Heart-Shaped Box
Bram Stoker Award: First Novel winner (2007).
Judas Coyne is a collector of the macabre: a cookbook for cannibals... a used hangman's noose... a snuff film. An aging death-metal rock god, his taste for the unnatural is as widely known to his legions of fans as the notorious excesses of his youth. But nothing he possesses is as unlikely or as dreadful as his latest discovery, an item for sale on the Internet, a thing so terribly strange, Jude can't help but reach for his wallet.
I will "sell" my stepfather's ghost to the highest bidder...
For a thousand dollars, Jude will become the proud owner of a dead man's suit, said to be haunted by a restless spirit. He isn't afraid. He has spent a lifetime coping with ghosts – of an abusive father, of the lovers he callously abandoned, of the bandmates he betrayed. What's one more?
But what UPS delivers to his door in a black heart-shaped box is no imaginary or metaphorical ghost, no benign conversation piece. It's the real thing.
And suddenly the suit's previous owner is everywhere: behind the bedroom door... seated in Jude's restored vintage Mustang... standing outside his window... staring out from his widescreen TV. Waiting – with a gleaming razor blade on a chain dangling from one bony hand...
A multiple-award winner for his short fiction, author Joe Hill immediately vaults into the top echelon of dark fantasists with a blood-chilling roller-coaster ride of a novel, a masterwork brimming with relentless thrills and acid terror.
Joe Hill
Joseph Hillstrom King (born 1972), better known by the pen name Joe Hill, is an American author and comic book writer. Hill is the second child of authors Stephen and Tabitha King. He grew up in Bangor, Maine. His younger brother Owen is also a writer. Hill has three sons.

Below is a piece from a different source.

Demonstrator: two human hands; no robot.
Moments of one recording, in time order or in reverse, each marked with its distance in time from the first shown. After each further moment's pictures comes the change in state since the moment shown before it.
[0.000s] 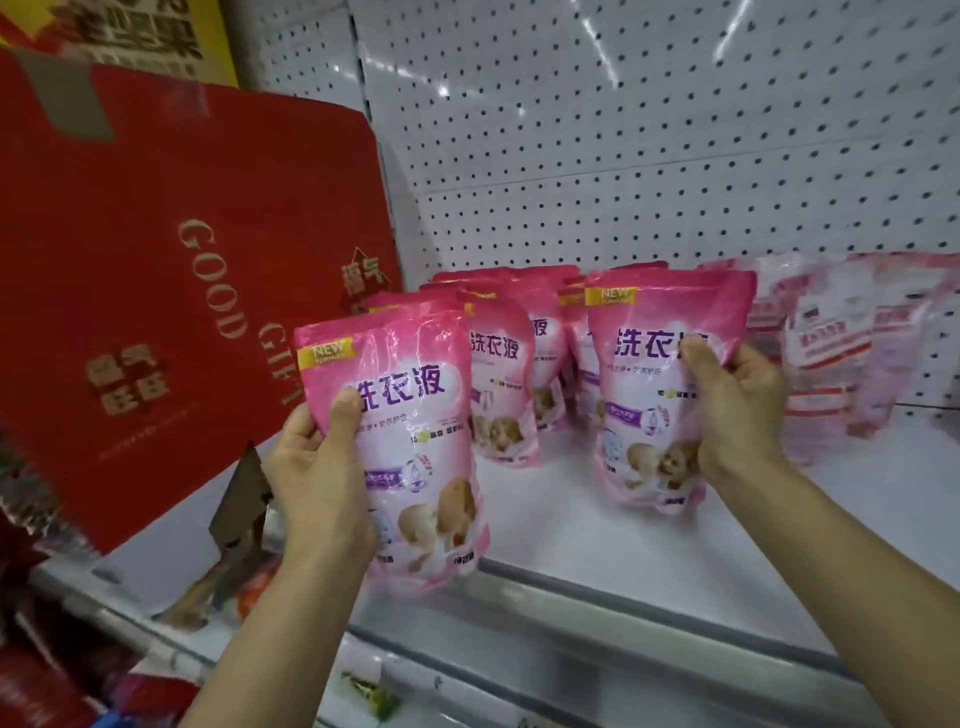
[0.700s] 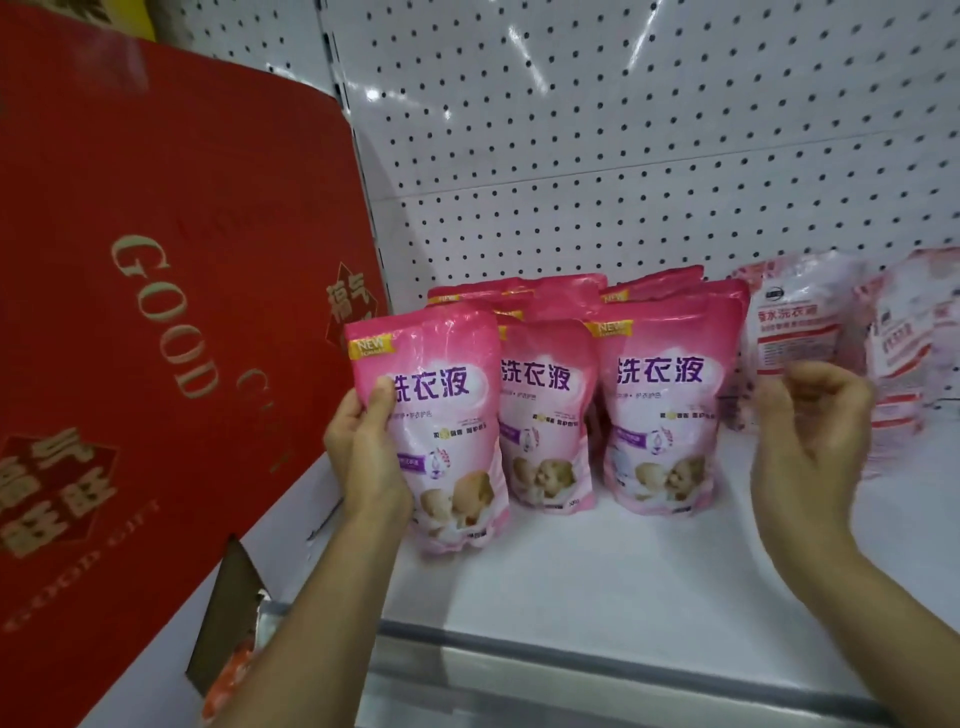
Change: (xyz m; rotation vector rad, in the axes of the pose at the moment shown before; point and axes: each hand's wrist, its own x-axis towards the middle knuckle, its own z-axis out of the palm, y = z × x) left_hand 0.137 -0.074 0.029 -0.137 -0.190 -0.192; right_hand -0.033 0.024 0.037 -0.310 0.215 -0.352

Hill chose to use an abbreviated form of his given name (a reference to executed labor leader Joe Hill, for whom he was named) in 1997, out of a desire to succeed based solely on his own merits rather than as the son of Stephen King. After achieving a degree of independent success, Hill publicly confirmed his identity in 2007 after an article the previous year in Variety broke his cover (although online speculation about Hill's family background had been appearing since 2005).